= Exercise instructions =
The count of lines with the string "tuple" in the material is all that should be returned.
:: Task input
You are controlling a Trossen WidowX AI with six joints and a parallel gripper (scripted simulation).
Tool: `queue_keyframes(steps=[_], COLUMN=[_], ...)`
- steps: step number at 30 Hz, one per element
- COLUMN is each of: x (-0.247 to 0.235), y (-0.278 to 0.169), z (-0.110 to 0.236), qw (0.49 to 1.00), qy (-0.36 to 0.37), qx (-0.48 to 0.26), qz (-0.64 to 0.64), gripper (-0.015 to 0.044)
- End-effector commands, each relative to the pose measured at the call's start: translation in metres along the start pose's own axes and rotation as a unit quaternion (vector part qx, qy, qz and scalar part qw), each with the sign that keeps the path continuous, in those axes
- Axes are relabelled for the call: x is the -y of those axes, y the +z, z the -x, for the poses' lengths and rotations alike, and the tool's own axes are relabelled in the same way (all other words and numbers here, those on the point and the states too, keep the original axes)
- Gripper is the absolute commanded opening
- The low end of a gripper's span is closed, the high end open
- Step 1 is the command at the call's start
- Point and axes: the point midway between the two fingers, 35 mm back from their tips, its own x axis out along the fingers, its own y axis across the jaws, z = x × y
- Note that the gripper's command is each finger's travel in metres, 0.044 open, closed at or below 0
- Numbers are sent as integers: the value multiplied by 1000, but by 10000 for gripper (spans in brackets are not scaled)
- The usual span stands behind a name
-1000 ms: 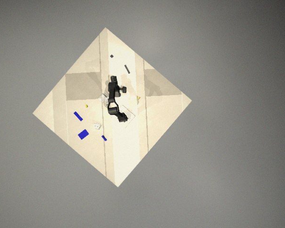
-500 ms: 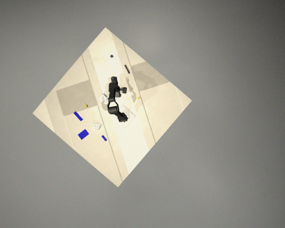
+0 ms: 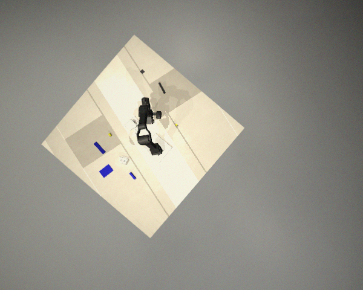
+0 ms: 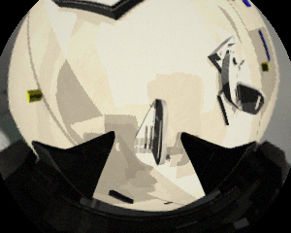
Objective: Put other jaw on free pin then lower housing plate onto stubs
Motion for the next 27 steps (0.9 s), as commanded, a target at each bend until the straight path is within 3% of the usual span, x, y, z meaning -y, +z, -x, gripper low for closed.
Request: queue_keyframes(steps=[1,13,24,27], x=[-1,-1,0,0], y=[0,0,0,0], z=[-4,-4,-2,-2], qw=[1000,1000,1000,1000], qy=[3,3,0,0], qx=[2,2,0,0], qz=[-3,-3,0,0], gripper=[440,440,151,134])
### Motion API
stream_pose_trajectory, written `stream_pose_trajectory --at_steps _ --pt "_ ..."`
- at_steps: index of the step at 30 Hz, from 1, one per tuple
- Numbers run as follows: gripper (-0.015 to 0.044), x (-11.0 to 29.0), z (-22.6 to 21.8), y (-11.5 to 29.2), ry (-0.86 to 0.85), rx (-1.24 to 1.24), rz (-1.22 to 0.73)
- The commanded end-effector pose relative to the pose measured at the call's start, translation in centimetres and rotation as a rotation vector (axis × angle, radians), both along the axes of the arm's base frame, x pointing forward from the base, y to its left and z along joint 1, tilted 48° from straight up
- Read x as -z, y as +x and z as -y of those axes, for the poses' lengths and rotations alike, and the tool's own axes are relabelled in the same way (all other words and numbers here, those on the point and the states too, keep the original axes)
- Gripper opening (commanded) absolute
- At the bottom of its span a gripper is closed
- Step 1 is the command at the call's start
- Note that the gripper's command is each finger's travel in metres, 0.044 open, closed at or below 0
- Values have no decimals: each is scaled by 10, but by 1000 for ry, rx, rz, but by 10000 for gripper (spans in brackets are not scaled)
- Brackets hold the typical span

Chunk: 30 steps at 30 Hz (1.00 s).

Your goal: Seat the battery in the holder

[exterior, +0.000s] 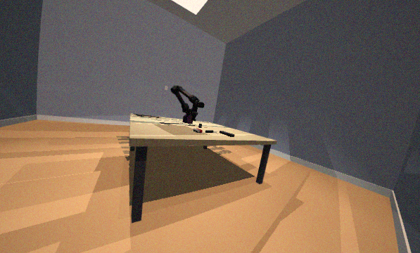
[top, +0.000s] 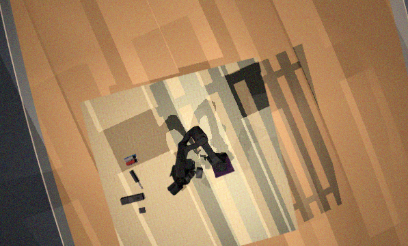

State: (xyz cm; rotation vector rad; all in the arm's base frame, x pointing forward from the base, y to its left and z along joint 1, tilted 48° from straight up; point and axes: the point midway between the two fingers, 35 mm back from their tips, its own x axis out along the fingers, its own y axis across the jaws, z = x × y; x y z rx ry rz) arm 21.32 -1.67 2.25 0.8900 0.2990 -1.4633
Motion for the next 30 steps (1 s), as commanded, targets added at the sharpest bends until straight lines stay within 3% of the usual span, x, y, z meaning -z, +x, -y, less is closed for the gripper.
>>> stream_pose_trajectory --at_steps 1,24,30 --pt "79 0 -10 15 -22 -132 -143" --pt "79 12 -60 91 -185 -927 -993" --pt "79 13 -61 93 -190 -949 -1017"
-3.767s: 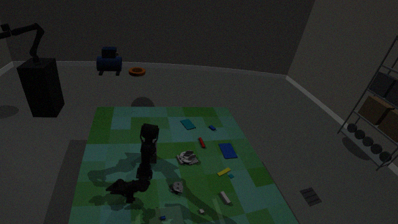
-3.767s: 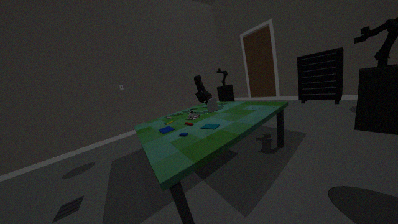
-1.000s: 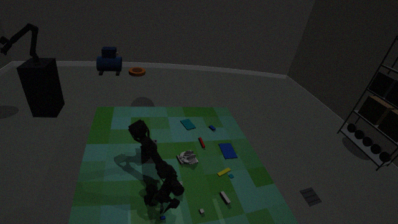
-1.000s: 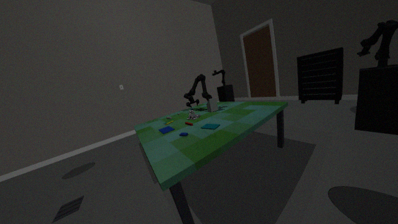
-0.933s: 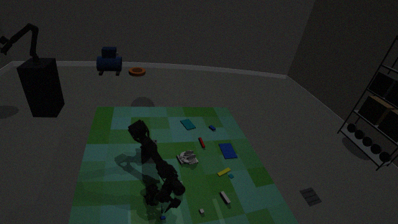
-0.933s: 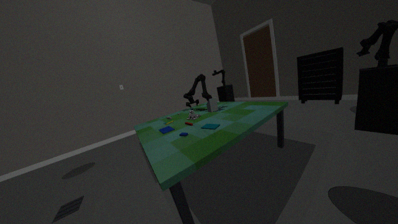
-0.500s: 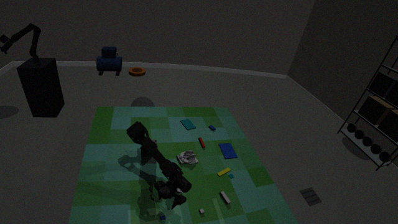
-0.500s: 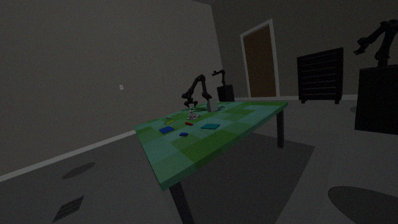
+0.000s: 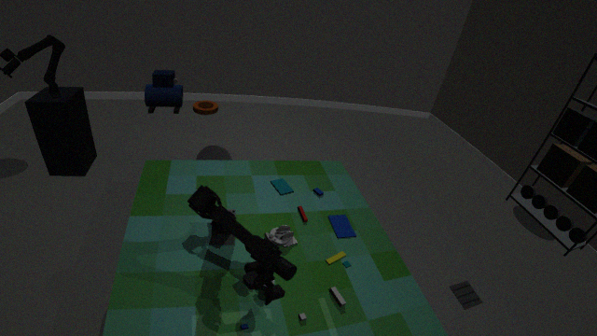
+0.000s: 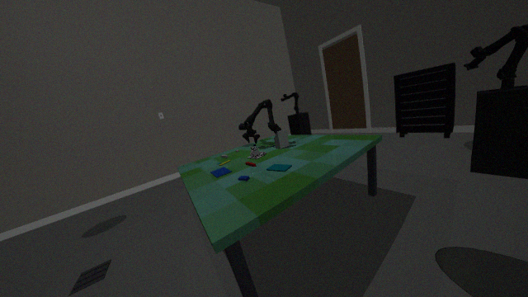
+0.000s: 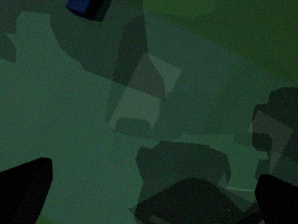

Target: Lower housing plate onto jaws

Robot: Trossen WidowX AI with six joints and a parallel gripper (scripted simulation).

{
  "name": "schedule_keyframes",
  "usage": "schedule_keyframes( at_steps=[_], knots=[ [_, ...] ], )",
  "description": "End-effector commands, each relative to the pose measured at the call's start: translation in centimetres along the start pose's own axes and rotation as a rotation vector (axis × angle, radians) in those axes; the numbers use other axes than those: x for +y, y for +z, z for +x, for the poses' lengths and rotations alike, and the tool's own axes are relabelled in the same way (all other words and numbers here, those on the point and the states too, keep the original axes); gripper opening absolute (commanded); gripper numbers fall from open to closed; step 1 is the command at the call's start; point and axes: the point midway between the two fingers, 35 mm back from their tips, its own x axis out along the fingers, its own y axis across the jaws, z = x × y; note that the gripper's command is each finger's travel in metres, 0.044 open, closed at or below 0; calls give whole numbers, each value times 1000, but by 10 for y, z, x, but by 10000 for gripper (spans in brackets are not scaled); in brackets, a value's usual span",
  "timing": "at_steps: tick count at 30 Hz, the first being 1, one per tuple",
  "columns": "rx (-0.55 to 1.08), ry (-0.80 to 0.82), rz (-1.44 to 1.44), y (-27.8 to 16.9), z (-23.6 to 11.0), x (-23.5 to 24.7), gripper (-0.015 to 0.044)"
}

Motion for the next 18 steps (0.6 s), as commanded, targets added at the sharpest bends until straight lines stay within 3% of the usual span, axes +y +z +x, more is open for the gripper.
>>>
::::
= Task response =
2